In Spain, investing through the purchase of a home is quite common: in 2023, investment in real estate assets in Spain stood at 5.7% of GDP, a percentage reported in the Bank of Spain's annual report on the sector. The analysis highlights the growing attractiveness of investment in rental housing, which is favoured by the boom in this type of housing solution among young people.
Buying a second home can be a way to build wealth and an option for those seeking long-term financial security, but it also carries with it a number of obligations, disadvantages and risks. In this article we will look at the pros and cons of investing in brick and mortar, as it is popularly known, and learn about alternatives to participate in the growth of the real estate market, such as investing in real estate ETFs.
Home ownership offers a number of advantages, such as passive income and capital gains. Let’s go through some of them below.
Once you have purchased a home, passive income can be generated, for example in the form of rent. This passive income has the additional advantage of being predictable, which allows investors to plan their finances more effectively.
The value of the property can increase over the years (f.e. in Spain, the price of housing increased by 7% in 2024), generating capital gain, i.e. the positive difference between the price at which we acquired the property and its current market price.
On the other hand, buying a second home as an investment also has certain disadvantages, such as the need for considerable savings for the initial purchase or the risks inherent in this type of investment.
To invest in housing it is necessary to buy a house, usually through a mortgage loan and a down payment (commonly around 20% of the value). This is a transaction that requires considerable savings as well as a stable regular income. In addition, the cost of maintaining a second home must be taken into account, such as service fees, council tax, maintenance and repairs; water, electricity, gas and other utilities; possible apportionment; insurance, or the mortgage itself.
Both buying and selling a property, and renting it out for investment purposes are operations that involve risks, for example, those arising from possible changes in the economic environment or the financial solvency of the owner or their tenants.
For those who do not have the means or the willingness to accept these risks, there is an alternative way to benefit from the growth of the real estate market, at a lower cost and without the commitment that comes with buying a property, by investing through instruments such as ETFs (exchange traded funds) that offer a transparent and broadly diversified way of investing, and require less capital. Real estate ETFs include among their underlying assets companies engaged in the development and operation of real estate.

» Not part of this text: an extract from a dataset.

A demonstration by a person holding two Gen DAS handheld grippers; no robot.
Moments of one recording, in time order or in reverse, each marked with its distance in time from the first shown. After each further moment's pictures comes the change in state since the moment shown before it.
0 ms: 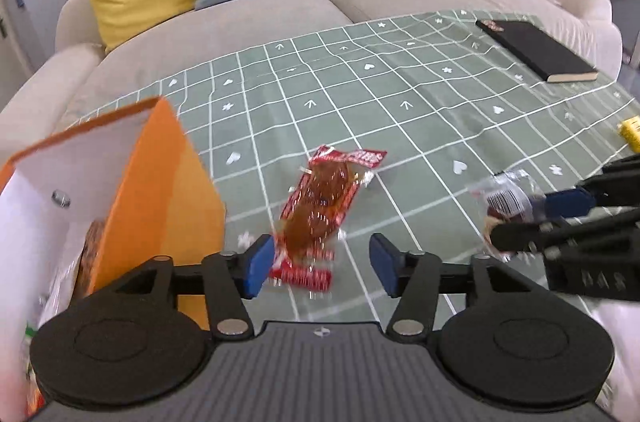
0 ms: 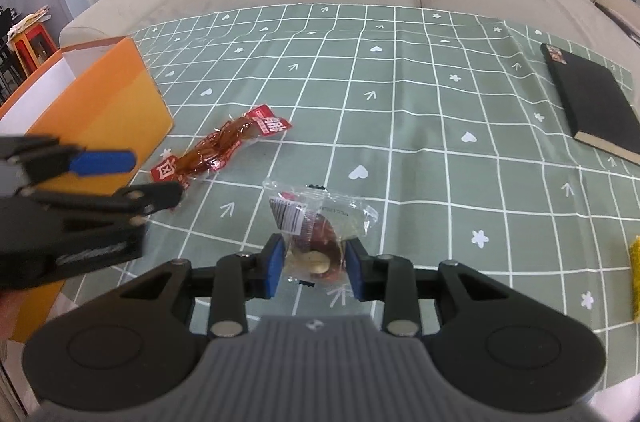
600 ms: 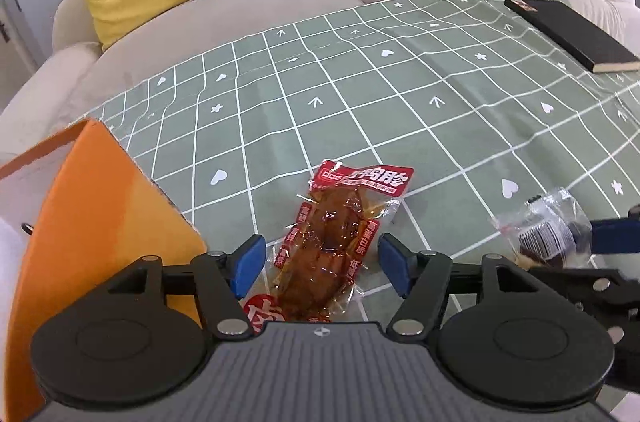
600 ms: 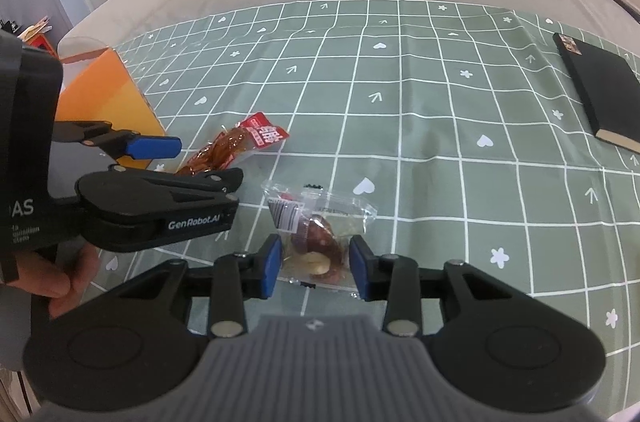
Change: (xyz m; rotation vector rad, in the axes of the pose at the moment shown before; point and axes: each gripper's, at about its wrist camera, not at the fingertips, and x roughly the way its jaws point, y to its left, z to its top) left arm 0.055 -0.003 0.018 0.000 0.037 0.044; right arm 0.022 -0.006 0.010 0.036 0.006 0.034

Besides ‘regular’ ETFs focused on real estate there are real estate-related service providers and real estate investment trusts (REITs), or Spanish Real Estate Investment Trusts (SOCIMIs), that you can invest in, which are usually involved in various (types of) properties.
REITs generate income by managing and owning real estate assets, which can be traded on the stock exchange. These are further classified into several subtypes. This type of investment allows the possibility of generating income through real estate, but without having to buy, manage or finance it. REITs are owners or lessors of all types of real estate (flats, hotels, offices, warehouses, etc.) and, by investing in an REIT, you are indirectly investing in the real estate assets owned by the fund. REITs pay out investors in the form of dividends or you profit through the increase of the value of the shares. One of the requirements to qualify as a REIT, for example, is the obligation to distribute the majority of its taxable income to its shareholders, usually a percentage of around 90%. It is also possible to invest in REITs through ETFs.

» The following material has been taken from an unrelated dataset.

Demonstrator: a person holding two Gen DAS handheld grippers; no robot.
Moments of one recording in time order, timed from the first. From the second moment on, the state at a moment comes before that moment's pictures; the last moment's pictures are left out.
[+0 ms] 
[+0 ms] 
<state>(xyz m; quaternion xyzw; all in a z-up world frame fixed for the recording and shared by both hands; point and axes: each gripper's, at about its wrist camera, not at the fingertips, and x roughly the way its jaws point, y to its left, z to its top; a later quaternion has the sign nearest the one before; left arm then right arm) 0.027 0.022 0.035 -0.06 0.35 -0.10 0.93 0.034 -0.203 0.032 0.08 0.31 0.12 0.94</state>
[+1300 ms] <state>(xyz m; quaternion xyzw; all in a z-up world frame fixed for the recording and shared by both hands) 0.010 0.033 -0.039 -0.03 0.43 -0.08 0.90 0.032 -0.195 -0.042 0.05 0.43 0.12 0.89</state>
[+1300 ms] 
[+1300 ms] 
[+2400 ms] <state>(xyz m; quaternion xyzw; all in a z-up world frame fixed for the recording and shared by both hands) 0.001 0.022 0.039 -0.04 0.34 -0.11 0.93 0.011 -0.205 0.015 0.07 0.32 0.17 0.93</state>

Investing in housing can be an option for investors seeking passive income and long-term capital gains. However, it must be considered that this investment requires considerable initial capital and involves risks associated with the future of the real estate market. Alternatives such as real estate ETFs offer access to the real estate market, and a possibility to take advantage of the sector's growth without having to purchase an actual property.